Solve the two dimensional problem.
Rotate and translate the answer back.
On
This is a 2-D problem in disguise, so let’s solve it there first. Assuming that $P_2$ is the vertex, the center of the arc must lie somewhere on the angle bisector of $\angle{P_1P_2P_3}$. Let $\mathbf u_{21}={P_1-P_2\over\|P_1-P_2\|}$ and $\mathbf u_{23}={P_3-P_2\over\|P_3-P_2\|}$, the unit vectors in the directions of the two given rays. Then $\mathbf v=\mathbf u_{21}+\mathbf u_{23}$ is their angle bisector, and so $P_c=P_2+\lambda\mathbf v$. The arc has a given radius $r$, so we just need to find the value of $\lambda$ for which the distance of $P_c$ from either of the lines $\overline{P_2P_1}$ or $\overline{P_2P_3}$ is equal to $r$. This distance is equal to the length of the orthogonal rejection of $\lambda\mathbf v$ from either $\mathbf u_{21}$ or $\mathbf u_{23}$, i.e., $$\|\lambda\mathbf v-(\lambda\mathbf v\cdot\mathbf u)\mathbf u\|=r.$$ By construction $\lambda\ge0$, so this gives $$\lambda = {r\over\|\mathbf v-(\mathbf v\cdot\mathbf u)\mathbf u\|}.$$ With $\lambda$ in hand, we can compute the three points of interest: $$P_c=P_2+\lambda\mathbf v \\ P_a = P_2+\lambda(\mathbf v\cdot\mathbf u_{21})\mathbf u_{21} \\ P_b = P_2+\lambda(\mathbf v\cdot\mathbf u_{23})\mathbf u_{23}.$$ (The last two are just the projections of $P_c$ onto the two given rays.)

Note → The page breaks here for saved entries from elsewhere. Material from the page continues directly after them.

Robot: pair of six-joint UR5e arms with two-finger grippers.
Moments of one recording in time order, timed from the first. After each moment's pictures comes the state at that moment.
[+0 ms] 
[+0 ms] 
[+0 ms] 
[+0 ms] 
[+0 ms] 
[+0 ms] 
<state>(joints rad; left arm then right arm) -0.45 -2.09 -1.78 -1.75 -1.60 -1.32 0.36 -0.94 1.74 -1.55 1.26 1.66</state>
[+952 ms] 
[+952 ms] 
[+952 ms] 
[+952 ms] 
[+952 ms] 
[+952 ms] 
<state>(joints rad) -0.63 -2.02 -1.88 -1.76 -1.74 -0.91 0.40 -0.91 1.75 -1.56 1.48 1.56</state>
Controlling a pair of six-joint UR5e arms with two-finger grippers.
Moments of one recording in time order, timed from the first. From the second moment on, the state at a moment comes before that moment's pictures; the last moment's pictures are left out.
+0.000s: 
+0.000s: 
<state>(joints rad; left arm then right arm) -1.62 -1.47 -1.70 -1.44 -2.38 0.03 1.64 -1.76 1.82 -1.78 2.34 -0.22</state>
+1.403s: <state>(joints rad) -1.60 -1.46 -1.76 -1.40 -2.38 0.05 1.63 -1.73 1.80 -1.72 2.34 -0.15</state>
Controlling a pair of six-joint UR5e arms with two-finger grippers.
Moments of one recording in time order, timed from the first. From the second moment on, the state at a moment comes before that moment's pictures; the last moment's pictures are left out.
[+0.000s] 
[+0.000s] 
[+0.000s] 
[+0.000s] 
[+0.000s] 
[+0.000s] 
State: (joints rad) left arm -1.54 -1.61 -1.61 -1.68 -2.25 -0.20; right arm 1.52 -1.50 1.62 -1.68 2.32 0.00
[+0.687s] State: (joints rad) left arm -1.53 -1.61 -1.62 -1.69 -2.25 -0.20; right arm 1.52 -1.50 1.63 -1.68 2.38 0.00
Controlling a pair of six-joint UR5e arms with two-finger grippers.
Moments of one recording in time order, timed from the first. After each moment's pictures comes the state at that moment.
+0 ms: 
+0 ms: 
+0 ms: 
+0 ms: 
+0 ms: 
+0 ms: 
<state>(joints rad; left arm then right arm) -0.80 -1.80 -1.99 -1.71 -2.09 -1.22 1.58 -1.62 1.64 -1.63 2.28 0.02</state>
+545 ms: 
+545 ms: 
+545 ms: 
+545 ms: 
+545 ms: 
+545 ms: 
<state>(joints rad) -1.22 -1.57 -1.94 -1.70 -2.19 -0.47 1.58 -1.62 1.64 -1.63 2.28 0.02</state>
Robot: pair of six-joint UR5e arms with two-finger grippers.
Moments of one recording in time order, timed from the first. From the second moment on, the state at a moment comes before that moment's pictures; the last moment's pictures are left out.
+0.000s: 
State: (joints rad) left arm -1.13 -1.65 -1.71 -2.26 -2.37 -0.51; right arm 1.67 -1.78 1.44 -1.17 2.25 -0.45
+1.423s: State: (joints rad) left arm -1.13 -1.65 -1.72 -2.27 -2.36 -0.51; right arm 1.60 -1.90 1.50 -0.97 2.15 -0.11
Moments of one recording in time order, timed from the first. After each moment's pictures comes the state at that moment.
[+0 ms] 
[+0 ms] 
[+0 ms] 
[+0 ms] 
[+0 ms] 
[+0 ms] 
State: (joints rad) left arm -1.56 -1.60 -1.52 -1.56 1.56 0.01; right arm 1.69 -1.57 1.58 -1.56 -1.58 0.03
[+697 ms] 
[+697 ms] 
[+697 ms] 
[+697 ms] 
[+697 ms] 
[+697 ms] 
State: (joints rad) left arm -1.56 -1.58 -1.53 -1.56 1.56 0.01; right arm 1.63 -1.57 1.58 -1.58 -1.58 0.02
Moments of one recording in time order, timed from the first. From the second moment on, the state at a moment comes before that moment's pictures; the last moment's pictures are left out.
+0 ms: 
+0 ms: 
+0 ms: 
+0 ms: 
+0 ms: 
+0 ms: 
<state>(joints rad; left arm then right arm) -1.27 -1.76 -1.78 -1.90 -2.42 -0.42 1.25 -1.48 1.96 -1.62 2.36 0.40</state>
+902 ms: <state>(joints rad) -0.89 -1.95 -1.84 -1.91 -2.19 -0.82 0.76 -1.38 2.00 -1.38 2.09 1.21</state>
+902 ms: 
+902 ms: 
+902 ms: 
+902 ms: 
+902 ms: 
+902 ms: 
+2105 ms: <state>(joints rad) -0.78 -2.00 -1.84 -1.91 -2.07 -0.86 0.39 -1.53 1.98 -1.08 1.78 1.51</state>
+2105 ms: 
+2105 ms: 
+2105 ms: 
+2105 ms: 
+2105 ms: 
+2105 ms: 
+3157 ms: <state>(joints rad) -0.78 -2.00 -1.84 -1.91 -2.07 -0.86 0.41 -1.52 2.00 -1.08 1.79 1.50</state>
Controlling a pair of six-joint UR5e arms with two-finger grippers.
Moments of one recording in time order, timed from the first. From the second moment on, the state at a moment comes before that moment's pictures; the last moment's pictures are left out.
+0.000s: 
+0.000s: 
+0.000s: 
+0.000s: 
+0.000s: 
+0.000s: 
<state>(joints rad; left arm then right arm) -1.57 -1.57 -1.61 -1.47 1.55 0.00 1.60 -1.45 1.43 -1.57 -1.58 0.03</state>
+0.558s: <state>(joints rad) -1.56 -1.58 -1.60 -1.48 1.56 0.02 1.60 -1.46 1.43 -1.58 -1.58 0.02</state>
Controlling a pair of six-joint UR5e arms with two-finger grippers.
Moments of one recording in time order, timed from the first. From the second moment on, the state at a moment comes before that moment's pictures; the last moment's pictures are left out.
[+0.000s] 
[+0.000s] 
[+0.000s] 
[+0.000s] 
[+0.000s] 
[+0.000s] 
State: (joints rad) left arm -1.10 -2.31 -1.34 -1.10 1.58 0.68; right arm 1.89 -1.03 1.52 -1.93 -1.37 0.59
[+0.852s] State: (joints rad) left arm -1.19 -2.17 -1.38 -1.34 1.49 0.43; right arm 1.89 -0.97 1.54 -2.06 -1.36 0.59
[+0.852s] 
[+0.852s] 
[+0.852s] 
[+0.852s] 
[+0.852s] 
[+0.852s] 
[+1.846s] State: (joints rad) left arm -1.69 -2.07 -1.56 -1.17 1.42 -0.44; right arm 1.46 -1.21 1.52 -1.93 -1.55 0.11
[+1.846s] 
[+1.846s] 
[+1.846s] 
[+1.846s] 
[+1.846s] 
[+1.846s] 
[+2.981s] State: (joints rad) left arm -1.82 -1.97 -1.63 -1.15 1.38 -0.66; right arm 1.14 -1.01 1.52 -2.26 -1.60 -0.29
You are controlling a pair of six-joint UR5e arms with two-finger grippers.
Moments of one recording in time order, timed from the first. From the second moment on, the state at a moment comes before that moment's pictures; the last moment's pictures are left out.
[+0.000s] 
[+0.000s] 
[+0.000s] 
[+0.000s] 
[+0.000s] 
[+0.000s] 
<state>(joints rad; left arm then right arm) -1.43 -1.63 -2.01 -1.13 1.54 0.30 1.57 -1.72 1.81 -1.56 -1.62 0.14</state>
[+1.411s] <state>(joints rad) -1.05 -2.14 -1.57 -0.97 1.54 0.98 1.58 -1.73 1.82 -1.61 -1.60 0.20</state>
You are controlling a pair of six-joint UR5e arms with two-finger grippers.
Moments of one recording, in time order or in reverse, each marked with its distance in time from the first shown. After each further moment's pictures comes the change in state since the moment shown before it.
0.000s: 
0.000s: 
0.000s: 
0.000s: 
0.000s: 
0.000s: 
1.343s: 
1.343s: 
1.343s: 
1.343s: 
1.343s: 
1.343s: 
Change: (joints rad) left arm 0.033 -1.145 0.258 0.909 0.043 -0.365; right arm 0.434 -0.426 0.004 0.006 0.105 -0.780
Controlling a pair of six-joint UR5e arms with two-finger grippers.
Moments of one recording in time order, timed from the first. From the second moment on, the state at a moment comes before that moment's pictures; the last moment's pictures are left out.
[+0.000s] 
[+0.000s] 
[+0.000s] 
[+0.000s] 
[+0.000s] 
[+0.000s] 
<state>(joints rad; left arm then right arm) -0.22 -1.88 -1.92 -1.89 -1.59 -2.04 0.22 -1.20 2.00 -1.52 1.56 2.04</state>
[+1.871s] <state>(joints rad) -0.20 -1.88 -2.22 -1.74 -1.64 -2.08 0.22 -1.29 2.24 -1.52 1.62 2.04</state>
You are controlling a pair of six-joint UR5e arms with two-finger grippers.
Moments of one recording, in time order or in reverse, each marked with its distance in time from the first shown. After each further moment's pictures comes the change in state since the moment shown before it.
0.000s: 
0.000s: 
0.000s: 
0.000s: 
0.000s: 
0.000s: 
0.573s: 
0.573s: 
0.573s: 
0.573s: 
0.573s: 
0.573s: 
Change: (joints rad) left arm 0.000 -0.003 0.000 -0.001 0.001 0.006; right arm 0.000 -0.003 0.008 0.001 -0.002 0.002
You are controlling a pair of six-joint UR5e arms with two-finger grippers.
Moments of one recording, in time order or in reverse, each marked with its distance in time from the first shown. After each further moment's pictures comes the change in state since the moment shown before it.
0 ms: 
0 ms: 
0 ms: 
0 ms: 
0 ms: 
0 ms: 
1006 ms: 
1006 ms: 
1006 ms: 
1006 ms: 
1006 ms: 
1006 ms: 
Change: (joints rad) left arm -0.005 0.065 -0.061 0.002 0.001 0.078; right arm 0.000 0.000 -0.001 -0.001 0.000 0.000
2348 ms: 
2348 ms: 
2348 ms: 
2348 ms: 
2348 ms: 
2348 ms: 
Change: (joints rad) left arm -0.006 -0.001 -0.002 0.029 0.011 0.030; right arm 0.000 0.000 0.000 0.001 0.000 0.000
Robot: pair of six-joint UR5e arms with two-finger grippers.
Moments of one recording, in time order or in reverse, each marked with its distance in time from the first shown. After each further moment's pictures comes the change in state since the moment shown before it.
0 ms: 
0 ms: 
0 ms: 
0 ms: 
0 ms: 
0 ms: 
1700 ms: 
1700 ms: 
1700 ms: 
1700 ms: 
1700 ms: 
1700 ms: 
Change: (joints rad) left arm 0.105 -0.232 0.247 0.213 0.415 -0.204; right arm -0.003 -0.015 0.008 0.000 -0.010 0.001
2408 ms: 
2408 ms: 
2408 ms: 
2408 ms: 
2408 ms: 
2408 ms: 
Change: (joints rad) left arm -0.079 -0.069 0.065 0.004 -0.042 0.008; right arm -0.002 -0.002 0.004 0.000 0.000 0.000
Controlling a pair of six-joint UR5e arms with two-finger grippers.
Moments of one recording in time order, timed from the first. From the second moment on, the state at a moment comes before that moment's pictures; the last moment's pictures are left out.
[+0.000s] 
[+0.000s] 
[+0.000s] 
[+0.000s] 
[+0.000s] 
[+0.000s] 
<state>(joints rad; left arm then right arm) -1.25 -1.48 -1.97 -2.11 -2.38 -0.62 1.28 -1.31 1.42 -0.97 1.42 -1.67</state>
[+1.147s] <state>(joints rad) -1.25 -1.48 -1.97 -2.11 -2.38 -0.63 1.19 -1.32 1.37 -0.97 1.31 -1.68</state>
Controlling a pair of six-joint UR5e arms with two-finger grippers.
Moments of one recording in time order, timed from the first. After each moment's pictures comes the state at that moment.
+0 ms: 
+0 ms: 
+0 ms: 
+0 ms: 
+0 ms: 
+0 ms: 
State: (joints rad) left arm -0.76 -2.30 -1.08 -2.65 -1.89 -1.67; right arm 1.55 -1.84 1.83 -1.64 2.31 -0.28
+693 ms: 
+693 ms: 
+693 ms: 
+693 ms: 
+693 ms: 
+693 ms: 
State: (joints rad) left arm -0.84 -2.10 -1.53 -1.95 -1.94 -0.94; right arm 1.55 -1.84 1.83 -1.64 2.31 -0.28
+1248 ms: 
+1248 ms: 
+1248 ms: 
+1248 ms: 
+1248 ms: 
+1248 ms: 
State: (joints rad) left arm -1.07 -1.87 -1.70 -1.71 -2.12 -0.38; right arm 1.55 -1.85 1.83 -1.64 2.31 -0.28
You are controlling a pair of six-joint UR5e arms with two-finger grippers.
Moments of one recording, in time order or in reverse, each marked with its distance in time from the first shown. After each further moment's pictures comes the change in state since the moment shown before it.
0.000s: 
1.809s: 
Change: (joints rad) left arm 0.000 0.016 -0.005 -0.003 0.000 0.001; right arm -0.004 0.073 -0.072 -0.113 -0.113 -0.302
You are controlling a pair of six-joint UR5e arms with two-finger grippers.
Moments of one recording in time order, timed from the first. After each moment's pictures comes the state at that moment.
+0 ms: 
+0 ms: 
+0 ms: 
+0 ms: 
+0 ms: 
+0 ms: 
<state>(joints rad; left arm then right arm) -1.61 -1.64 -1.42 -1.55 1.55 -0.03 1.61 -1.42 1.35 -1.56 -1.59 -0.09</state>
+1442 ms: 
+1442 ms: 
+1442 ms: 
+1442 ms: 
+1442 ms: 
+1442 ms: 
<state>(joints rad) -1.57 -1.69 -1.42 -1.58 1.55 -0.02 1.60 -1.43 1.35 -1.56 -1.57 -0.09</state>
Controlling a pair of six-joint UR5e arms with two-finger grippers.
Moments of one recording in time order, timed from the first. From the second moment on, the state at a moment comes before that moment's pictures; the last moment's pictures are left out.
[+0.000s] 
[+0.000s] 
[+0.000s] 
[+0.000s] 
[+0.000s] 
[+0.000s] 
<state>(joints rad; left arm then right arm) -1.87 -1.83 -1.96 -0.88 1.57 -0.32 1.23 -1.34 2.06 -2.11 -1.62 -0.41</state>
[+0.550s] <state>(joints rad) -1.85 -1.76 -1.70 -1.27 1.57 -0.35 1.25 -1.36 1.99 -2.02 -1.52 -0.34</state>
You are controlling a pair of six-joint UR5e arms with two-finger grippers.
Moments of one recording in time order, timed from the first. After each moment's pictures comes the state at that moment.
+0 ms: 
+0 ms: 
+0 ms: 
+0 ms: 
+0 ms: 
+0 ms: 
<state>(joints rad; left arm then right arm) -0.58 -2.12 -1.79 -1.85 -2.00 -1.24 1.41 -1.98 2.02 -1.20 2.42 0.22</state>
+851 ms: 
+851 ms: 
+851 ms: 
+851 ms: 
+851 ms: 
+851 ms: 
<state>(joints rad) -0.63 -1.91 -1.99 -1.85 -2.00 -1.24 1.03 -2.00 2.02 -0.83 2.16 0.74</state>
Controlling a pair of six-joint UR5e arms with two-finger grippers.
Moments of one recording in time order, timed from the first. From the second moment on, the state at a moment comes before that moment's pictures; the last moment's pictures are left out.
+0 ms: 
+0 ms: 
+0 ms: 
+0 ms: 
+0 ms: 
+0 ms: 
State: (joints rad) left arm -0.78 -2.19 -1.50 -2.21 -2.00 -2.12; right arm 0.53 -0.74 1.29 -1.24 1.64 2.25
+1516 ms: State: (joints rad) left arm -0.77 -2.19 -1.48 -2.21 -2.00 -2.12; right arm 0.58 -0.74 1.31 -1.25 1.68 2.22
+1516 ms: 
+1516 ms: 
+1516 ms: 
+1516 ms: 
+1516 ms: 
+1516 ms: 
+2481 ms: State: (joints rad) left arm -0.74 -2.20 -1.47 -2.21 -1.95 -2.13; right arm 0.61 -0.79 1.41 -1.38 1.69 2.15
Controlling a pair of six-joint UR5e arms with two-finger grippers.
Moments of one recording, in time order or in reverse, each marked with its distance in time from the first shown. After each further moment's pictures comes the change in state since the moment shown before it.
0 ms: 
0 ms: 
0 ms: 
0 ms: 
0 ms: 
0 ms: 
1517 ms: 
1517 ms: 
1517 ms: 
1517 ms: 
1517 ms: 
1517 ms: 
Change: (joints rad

Nothing in the above solution relies on the points and vectors being two-dimensional, so it transfers directly to 3-D. Depending on how precise your values for the initial points are, you might get a better result in practice by computing $\lambda$ using each of the two unit vectors and taking the average of the two resulting values.
It may help with the computations to note that $$\mathbf v\cdot\mathbf u_{21}=\mathbf v\cdot\mathbf u_{23}=1+\mathbf u_{21}\cdot\mathbf u_{23}$$ and so $$\mathbf v-(\mathbf v\cdot\mathbf u_{23})\mathbf u_{23} = \mathbf u_{21}-(\mathbf u_{21}\cdot\mathbf u_{23})\mathbf u_{23} \\ \mathbf v-(\mathbf v\cdot\mathbf u_{21})\mathbf u_{21} = \mathbf u_{23}-(\mathbf u_{21}\cdot\mathbf u_{23})\mathbf u_{21}$$ that is, the orthogonal rejection of $\mathbf v$ from one of the unit vectors is equal to the orthogonal rejection of the other unit vector from it (which, by symmetry, all have equal lengths). Thus, computing $\mathbf v$ explicitly might not be necessary (although it’s only a couple of additions). However, I don’t see a good way to avoid having to compute three square roots when following this approach.
In fact, it's a 2D problem, you just have to choose the right coordinate system. Let $$\vec{P_2P_1}=P_1-P_2$$ the vector pointing from $P_2$ to $P_1,$ and $$n_a=\frac{\vec{P_2P_1}}{|\vec{P_2P_1}|}$$ the normalized (length $1$) vector, $$\vec{P_2P_3}=P_3-P_2$$ the vector pointing from $P_2$ to $P_3,$ and $$n_b=\frac{\vec{P_2P_3}}{|\vec{P_2P_3}|}$$ the normalized vector. The angle $\alpha$ between these two directions is defined by the scalar product: $$\cos\alpha=n_a\cdot n_b.$$ Clearly, $P_c$ lies on the bisector of this angle. The distance from $P_2$ to $P_a$ and $P_b$ must be the same, $r/\tan\frac{\alpha}{2}$, so $$P_a=P_2+\frac{r}{\tan\frac{\alpha}{2}}\,n_a$$ and $$P_b=P_2+\frac{r}{\tan\frac{\alpha}{2}}\,n_b,$$ and you get $P_c$ from $$P_c=P_2+\frac{r}{\sin\alpha}\,(n_a+n_b).$$
While these formulas show the simple geometry more clearly, @Nominal Animal pointed out that it might be better to avoid calculating trigonometric functions. Indeed, we can use the cross product to express $\sin\alpha$: $$\sin\alpha=|n_a\times n_b|.$$ For calculating $P_a, P_b$, we can use $$\tan\frac{\alpha}{2}=\frac{\sin\alpha}{1+\cos\alpha}=\frac{|n_a\times n_b|}{1+n_a\cdot n_b}.$$ So everything can be determined by vector operations, alone.